Today is Brett's 14th birthday, a day that normally brings me down. But today, for the first time, I can appreciate his birthday being smack dab in the middle of the season of Thanksgiving. After all, there's nothing quite as effective as gratitude for banishing the blues.

Friday, October 21, 2016

Sometimes we have passengers who may need a little extra assistance, perhaps someone blind, deaf or elderly.

I was once asked to help a down syndrome adult to his seat. As it turned out he was plenty capable of finding his own seat. I think he fancied himself a dapper business man, traveling like any other business man. He wore horn-rimmed glasses, a polo dress shirt buttoned to the top, khaki's and penny loafers. He carried an old-fashioned, hard-sided briefcase just like one my dad used to have. After he proudly found his seat, he sat down and plopped his briefcase on his lap. He officially snapped it open to reveal one lone item: a Nintendo Game Boy.

I couldn't help but smile, and I couldn't help but wish my third child was Down Syndrome. My own beautiful little boy is blind, severely mentally and physically impaired, and will never walk or talk or respond to us in any way.  If God was going to give me a special needs child, why couldn't He have given me someone like this? Someone happy, enthusiastic and, most of all, responsive?

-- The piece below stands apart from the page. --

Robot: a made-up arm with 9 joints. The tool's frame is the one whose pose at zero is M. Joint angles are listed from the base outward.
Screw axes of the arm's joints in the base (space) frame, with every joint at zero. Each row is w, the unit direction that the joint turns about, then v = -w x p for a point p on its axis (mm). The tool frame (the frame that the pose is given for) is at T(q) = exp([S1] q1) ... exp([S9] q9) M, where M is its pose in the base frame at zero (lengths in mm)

I've learned how debilitating it is to compare, knowing it usually leads to a loss of contentment. It takes my eyes off of all the things for which I am thankful, and an ungrateful heart is a joy killer.

Many people experience shattered dreams, but Brett isn't just a shattered dream. He is an integral part of a larger story. God used Brett's part in our story to strengthen our marriage and deepen our dependence on Him.

Pain is an inevitable part of life. Without pain how would we know joy? Even those who seem to have it all in this life, have a nagging feeling there is something more, because God set eternity in our hearts. (Ecc. 3:11) As Christians we know this world is not all there is, we know Jesus is preparing a place for us where there will be no more tears, sorrow or death.

But here on earth, stories are being played out and some roles are undeniably more difficult than others. There is no doubt in my mind Brett is perfectly fulfilling the exact role he was created for, not only in our story but in the stories of others as well.